Return every record below exactly as written.

[Opening GIVEN ENTRIES section]

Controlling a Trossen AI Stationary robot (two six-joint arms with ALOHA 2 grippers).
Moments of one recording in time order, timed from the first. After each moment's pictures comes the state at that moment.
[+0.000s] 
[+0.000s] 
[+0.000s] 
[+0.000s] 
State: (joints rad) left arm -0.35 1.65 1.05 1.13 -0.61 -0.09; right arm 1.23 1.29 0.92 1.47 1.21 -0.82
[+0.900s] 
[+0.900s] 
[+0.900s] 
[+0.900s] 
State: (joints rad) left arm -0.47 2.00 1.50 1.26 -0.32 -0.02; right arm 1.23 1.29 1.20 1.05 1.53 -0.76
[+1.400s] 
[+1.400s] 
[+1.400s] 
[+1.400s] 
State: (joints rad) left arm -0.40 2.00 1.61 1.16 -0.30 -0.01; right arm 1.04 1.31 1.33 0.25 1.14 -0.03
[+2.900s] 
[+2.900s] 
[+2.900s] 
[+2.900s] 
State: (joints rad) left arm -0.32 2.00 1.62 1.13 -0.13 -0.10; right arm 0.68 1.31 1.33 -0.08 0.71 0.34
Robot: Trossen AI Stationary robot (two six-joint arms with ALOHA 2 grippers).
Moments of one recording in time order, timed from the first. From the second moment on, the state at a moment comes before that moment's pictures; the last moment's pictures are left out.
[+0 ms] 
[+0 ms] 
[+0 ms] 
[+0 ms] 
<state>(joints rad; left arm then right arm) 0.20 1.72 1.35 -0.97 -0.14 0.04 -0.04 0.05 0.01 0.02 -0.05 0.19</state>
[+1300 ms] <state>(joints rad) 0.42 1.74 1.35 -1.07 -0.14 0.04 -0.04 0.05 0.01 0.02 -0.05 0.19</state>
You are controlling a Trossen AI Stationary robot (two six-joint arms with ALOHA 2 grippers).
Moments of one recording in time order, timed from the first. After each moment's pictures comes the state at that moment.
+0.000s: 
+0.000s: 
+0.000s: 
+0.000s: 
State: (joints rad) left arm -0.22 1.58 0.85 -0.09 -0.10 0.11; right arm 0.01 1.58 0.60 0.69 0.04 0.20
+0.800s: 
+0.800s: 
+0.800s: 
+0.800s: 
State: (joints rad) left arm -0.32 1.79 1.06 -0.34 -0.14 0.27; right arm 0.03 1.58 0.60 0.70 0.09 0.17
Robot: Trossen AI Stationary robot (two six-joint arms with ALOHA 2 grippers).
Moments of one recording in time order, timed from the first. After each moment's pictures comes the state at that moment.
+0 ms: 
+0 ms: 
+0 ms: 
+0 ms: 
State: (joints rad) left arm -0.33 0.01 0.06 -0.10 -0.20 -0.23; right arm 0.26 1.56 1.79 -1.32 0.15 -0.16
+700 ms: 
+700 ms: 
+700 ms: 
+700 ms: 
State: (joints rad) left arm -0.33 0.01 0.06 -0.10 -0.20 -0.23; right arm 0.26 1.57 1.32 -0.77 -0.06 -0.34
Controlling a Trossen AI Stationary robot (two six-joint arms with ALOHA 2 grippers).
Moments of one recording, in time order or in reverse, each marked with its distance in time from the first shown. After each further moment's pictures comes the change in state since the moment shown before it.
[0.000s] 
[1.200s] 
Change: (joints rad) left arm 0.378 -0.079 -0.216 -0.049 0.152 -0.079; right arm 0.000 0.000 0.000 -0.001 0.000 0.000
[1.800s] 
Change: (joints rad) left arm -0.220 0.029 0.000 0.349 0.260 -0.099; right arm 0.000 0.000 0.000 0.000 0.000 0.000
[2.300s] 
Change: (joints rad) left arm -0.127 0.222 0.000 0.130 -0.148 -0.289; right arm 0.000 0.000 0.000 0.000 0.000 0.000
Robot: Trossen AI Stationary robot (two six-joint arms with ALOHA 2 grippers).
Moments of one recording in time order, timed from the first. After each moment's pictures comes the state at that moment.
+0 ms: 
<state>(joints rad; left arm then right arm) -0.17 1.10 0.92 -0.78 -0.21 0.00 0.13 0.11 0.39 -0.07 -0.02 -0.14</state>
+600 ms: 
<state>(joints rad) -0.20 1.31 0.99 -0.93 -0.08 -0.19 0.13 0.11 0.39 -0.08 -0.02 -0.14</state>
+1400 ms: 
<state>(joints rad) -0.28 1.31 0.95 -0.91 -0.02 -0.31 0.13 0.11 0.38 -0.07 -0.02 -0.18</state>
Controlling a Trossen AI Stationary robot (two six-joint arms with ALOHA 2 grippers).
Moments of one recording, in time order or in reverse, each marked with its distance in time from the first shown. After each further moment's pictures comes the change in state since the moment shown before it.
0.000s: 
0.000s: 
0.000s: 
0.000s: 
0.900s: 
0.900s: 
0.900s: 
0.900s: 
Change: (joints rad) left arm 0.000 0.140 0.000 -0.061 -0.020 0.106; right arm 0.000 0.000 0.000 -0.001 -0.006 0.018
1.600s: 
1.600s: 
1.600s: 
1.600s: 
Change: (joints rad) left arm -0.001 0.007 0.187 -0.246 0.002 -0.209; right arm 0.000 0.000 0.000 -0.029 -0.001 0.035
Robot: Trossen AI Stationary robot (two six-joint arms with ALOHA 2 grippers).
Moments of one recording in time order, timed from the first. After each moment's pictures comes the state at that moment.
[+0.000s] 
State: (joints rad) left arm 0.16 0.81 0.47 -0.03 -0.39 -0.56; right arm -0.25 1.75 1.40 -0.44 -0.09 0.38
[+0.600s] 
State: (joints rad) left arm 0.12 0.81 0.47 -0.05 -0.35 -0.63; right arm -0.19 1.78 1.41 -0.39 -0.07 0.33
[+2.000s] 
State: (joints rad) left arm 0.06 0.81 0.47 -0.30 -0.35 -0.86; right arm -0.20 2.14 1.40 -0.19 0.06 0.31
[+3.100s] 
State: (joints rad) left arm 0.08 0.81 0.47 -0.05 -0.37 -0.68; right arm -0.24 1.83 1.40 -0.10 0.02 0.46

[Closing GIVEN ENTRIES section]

THE COMPLETED TASK —
Controlling a Trossen AI Stationary robot (two six-joint arms with ALOHA 2 grippers).
Moments of one recording in time order, timed from the first. After each moment's pictures comes the state at that moment.
[+0.000s] 
[+0.000s] 
[+0.000s] 
[+0.000s] 
State: (joints rad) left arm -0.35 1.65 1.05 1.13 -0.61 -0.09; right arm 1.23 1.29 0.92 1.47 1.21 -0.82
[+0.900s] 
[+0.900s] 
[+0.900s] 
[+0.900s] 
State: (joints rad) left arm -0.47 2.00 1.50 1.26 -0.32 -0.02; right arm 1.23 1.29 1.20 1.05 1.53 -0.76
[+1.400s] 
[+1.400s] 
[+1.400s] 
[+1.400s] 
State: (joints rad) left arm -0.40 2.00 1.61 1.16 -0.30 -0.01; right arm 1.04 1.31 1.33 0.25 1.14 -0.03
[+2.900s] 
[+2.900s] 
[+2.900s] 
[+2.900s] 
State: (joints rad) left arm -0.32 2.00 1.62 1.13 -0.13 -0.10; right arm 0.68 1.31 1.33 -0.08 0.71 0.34
Robot: Trossen AI Stationary robot (two six-joint arms with ALOHA 2 grippers).
Moments of one recording in time order, timed from the first. From the second moment on, the state at a moment comes before that moment's pictures; the last moment's pictures are left out.
[+0 ms] 
[+0 ms] 
[+0 ms] 
[+0 ms] 
<state>(joints rad; left arm then right arm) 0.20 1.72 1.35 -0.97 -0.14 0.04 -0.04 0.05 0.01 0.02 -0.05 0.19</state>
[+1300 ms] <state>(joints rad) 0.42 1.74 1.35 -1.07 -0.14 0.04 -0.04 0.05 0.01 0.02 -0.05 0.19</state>
You are controlling a Trossen AI Stationary robot (two six-joint arms with ALOHA 2 grippers).
Moments of one recording in time order, timed from the first. After each moment's pictures comes the state at that moment.
+0.000s: 
+0.000s: 
+0.000s: 
+0.000s: 
State: (joints rad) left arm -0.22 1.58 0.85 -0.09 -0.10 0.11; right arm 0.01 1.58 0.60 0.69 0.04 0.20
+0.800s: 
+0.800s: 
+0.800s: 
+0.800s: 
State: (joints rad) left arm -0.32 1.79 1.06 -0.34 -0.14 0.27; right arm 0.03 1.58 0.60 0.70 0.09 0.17
Robot: Trossen AI Stationary robot (two six-joint arms with ALOHA 2 grippers).
Moments of one recording in time order, timed from the first. After each moment's pictures comes the state at that moment.
+0 ms: 
+0 ms: 
+0 ms: 
+0 ms: 
State: (joints rad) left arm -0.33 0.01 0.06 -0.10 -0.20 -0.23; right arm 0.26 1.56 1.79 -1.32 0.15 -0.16
+700 ms: 
+700 ms: 
+700 ms: 
+700 ms: 
State: (joints rad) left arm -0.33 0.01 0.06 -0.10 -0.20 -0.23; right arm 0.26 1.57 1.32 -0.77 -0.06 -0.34
Controlling a Trossen AI Stationary robot (two six-joint arms with ALOHA 2 grippers).
Moments of one recording, in time order or in reverse, each marked with its distance in time from the first shown. After each further moment's pictures comes the change in state since the moment shown before it.
[0.000s] 
[1.200s] 
Change: (joints rad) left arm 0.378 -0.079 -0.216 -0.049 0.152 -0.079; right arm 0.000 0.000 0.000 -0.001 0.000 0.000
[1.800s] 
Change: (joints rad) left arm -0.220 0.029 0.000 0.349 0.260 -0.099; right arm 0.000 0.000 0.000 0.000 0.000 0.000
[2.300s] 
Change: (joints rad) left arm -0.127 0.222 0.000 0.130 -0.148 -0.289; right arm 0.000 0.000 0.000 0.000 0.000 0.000
Robot: Trossen AI Stationary robot (two six-joint arms with ALOHA 2 grippers).
Moments of one recording in time order, timed from the first. After each moment's pictures comes the state at that moment.
+0 ms: 
<state>(joints rad; left arm then right arm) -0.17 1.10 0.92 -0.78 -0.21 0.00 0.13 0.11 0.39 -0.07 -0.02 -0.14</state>
+600 ms: 
<state>(joints rad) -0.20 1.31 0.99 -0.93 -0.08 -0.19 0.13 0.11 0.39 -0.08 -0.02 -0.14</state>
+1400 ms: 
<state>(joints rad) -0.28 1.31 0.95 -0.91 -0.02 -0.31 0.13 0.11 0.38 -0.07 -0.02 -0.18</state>
Controlling a Trossen AI Stationary robot (two six-joint arms with ALOHA 2 grippers).
Moments of one recording, in time order or in reverse, each marked with its distance in time from the first shown. After each further moment's pictures comes the change in state since the moment shown before it.
0.000s: 
0.000s: 
0.000s: 
0.000s: 
0.900s: 
0.900s: 
0.900s: 
0.900s: 
Change: (joints rad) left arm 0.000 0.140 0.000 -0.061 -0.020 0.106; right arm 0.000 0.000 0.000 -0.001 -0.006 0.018
1.600s: 
1.600s: 
1.600s: 
1.600s: 
Change: (joints rad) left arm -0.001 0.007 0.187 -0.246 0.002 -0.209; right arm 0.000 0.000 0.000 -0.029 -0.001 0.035
Robot: Trossen AI Stationary robot (two six-joint arms with ALOHA 2 grippers).
Moments of one recording in time order, timed from the first. After each moment's pictures comes the state at that moment.
[+0.000s] 
State: (joints rad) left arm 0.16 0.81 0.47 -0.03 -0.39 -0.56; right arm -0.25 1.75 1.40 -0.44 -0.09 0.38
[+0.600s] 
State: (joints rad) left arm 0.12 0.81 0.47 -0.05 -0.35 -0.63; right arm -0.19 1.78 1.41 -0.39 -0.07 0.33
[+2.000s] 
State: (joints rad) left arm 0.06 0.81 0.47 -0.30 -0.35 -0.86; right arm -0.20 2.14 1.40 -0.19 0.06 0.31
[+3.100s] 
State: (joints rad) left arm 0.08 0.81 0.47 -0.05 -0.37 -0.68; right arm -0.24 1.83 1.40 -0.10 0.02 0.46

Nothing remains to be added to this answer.